Hello Everyone,
Here is my regression project based on predicting the price of used cars using Linear Regression.
I used Honda Used Car Selling Dataset which is one of my own dataset uploaded on Kaggle.
Link to the Dataset : Car Price Dataset
-
To develop a Machine Learning Model that can accurately predict the prices of used cars based on various features and attributes.
-
The predicted prices will assist both buyers and sellers in making informed decisions, ensuring fair transactions in the used car market.
-
For my project, I have created a Streamlit Web App for predicting the prices of cars in more interactive and user friendly way.
-
This web app allows you to predict the prices of the cars by just selecting some of its features and fill in some details.
-
These all are the features you need to select or enter before pressing the predict button :
-
Year : Select the manufacturing year of the car.
-
kms Driven : Enter the total distance covered by the car.
-
Fuel Type : Choose the fuel type of the car.
-
Suspension : Pick the type of suspension.
-
Car Model : Select your car model from the available options.
-
-
After selecting all these features, Just hit the 'Predict' Button.
-
This web app also has multiple constraints in the input fields.
-
I have named it AutoValuate.
Link to the Web App : Car Price Prediction App
- Setting up the Enviroment
- Libraries required for the Project
- Getting started with Repository
- Steps involved in the Project
- Conclusion
Jupyter Notebook is required for this project and you can install and set it up in the terminal.
- Install the Notebook
pip install notebook
- Run the Notebook
jupyter notebook
Pandas
- Go to the terminal and run this code
pip install pandas
- Go to Jupyter Notebook and run this code from a cell
!pip install pandas
Matplotlib
- Go to the terminal and run this code
pip install matplotlib
- Go to Jupyter Notebook and run this code from a cell
!pip install matplotlib
Seaborn
- Go to the terminal and run this code
pip install seaborn
- Go to Jupyter Notebook and run this code from a cell
!pip install seaborn
Sklearn
- Go to the terminal and run this code
pip install scikit-learn
- Go to Jupyter Notebook and run this code from a cell
!pip install scikit-learn
- Clone this repository to your local machine by using the following command :
git clone https://github.com/TheMrityunjayPathak/CarPricePrediction.git
Data Cleaning
-
fuel_type, suspension and car_model has extra whitespaces which is removed by str.strip() method.
-
Removed kms suffix from kms_driven column by using str.split() method and keeping only numeric part of the column.
-
After that we can convert kms_driven column to 'int' DataType.
-
Modifying price column from 6.45 Lakh to 645000 and convering it into integer by using a custom made function.
-
From car_model column we will keep only first 3 words of car name and removing the rest.
Data Visualization
- Visualizing year with price by using sns.swarmplot()

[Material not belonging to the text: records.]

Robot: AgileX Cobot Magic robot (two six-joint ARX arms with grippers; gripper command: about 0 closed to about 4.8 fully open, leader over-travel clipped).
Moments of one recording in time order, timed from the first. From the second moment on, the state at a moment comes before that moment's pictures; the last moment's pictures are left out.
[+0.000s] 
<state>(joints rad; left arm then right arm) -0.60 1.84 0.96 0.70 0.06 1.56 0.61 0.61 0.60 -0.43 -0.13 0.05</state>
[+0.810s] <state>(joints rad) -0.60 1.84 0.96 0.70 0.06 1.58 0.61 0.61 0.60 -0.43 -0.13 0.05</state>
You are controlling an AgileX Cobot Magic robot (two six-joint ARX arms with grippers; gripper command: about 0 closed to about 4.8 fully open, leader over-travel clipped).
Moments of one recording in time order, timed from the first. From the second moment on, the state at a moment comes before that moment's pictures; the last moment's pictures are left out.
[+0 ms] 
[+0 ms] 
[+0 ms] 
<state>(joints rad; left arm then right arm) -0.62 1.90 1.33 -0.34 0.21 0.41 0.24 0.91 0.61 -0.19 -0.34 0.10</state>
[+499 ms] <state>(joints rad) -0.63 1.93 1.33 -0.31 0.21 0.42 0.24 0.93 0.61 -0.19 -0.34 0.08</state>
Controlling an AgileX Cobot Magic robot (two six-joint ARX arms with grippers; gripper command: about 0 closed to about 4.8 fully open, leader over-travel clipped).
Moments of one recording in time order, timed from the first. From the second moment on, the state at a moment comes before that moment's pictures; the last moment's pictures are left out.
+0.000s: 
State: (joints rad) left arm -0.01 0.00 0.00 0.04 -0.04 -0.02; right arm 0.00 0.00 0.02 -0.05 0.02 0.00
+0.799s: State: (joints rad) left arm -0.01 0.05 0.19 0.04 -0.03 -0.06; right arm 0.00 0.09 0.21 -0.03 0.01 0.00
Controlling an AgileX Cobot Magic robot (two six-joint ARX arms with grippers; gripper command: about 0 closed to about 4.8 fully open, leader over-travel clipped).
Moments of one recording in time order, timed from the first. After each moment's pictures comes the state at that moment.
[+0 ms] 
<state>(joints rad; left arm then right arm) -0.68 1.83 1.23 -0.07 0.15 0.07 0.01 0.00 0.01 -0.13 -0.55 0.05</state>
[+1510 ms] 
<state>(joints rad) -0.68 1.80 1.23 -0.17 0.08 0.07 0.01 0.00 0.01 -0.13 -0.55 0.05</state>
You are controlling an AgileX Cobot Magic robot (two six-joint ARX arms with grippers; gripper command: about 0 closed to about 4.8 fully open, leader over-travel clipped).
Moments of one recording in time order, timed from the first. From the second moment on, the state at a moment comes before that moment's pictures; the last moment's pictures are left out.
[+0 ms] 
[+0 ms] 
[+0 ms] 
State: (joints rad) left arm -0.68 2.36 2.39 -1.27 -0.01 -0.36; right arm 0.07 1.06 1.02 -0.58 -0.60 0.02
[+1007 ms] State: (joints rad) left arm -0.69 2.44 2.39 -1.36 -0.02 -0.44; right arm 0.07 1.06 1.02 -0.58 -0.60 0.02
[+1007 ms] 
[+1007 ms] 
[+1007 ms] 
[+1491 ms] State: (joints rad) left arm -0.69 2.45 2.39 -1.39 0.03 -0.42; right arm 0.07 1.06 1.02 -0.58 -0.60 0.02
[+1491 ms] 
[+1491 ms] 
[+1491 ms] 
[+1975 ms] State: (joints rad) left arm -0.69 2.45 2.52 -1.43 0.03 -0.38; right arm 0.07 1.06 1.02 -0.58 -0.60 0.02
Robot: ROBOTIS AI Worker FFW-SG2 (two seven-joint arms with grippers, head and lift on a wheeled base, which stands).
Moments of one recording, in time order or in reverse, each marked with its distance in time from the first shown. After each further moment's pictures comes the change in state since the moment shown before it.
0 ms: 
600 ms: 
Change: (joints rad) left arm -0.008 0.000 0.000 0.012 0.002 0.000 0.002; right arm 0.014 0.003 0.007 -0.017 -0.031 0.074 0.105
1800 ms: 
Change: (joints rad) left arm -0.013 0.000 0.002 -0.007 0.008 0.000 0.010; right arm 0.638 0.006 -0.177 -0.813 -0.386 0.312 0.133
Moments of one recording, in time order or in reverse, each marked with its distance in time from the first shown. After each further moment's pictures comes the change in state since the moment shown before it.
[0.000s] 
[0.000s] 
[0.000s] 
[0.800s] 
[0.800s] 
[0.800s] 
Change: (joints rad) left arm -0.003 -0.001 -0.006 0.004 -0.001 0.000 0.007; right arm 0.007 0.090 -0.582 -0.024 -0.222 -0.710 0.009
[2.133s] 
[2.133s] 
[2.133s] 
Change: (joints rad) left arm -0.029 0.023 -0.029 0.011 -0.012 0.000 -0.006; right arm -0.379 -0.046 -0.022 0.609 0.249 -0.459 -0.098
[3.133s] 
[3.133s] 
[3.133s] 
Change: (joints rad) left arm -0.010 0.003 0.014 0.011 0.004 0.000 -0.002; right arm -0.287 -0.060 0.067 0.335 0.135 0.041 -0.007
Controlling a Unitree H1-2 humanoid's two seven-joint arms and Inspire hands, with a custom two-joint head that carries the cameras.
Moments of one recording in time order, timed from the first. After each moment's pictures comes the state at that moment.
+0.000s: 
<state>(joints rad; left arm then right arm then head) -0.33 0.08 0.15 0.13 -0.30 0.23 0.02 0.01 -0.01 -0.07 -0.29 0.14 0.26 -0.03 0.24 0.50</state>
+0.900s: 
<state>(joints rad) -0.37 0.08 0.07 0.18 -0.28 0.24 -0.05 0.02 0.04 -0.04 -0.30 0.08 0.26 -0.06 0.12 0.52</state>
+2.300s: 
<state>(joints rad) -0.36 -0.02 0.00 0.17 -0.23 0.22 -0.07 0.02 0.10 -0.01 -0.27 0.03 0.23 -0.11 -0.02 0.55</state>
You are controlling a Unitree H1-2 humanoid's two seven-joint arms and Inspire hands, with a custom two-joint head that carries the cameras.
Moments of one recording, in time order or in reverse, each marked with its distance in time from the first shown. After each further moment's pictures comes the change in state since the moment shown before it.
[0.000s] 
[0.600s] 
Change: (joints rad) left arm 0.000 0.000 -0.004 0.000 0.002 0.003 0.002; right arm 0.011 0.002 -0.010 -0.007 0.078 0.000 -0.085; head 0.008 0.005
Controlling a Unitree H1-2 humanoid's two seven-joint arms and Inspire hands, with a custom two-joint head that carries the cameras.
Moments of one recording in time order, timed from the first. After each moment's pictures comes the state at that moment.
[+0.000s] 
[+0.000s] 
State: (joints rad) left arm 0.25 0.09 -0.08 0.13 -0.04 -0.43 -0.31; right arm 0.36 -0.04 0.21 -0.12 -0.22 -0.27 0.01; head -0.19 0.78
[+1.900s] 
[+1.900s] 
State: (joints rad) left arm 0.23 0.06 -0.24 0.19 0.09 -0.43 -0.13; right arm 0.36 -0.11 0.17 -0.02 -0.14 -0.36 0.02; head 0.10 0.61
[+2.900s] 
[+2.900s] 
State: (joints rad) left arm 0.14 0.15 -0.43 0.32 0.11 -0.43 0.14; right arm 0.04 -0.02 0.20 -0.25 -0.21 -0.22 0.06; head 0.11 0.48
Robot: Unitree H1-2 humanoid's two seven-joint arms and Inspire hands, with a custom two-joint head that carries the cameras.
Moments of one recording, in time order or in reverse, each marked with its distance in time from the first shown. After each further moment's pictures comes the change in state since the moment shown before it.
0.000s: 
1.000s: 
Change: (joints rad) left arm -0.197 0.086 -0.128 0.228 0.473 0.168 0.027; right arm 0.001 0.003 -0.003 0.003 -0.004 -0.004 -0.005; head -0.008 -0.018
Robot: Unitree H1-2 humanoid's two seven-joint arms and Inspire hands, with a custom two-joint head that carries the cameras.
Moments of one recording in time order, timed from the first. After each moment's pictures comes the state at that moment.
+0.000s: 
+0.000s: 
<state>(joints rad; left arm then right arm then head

- Visualizing kms_driven with price by using sns.relplot()
- Visualizing car_model with price by using sns.relplot() and suspension as 'hue' parameter
Dummy Variable
-
We first create dummy variable column based on the text column.
-
Then we transform it into a DataFrame.
-
After that we will merge the dummies DataFrame and our orignal DataFrame.
-
Finally we will drop the text column from our dataset.
Outlier Removal
-
After describing the dataset I noticed that in kms_driven column, 75% of cars has travelled 85000 kms and our maximum value in kms_driven is 11 Lakh kms which is an outlier.
-
And similarly, In our price column, 75% of cars has price 7 Lakh and our maximum price is 26 Lakh which is an outlier.
Model Building
-
Firstly I have definied dependent and independent variables for our traning and testing.
-
I have splitted data into traning and testing set by using train_test_split.
-
Then I fit the model with X_train and y_train and checked the score.
-
After that I used k-fold cross-validation for measuring accuracy of our model.
-
So I cheked the cross_val_score for measuring the best score of our model and then I have taken mean of all the scores.
-
And, Finally I predicted the result from our trained model.
-
Developed a highly accurate Linear Regression Model using various features and attributes to predict used car prices, achieving an average prediction accuracy of 82%.
-
Further model showcased its robustness by undergoing rigorous k-fold cross-validation, resulting in a mean cross-val score of 83%.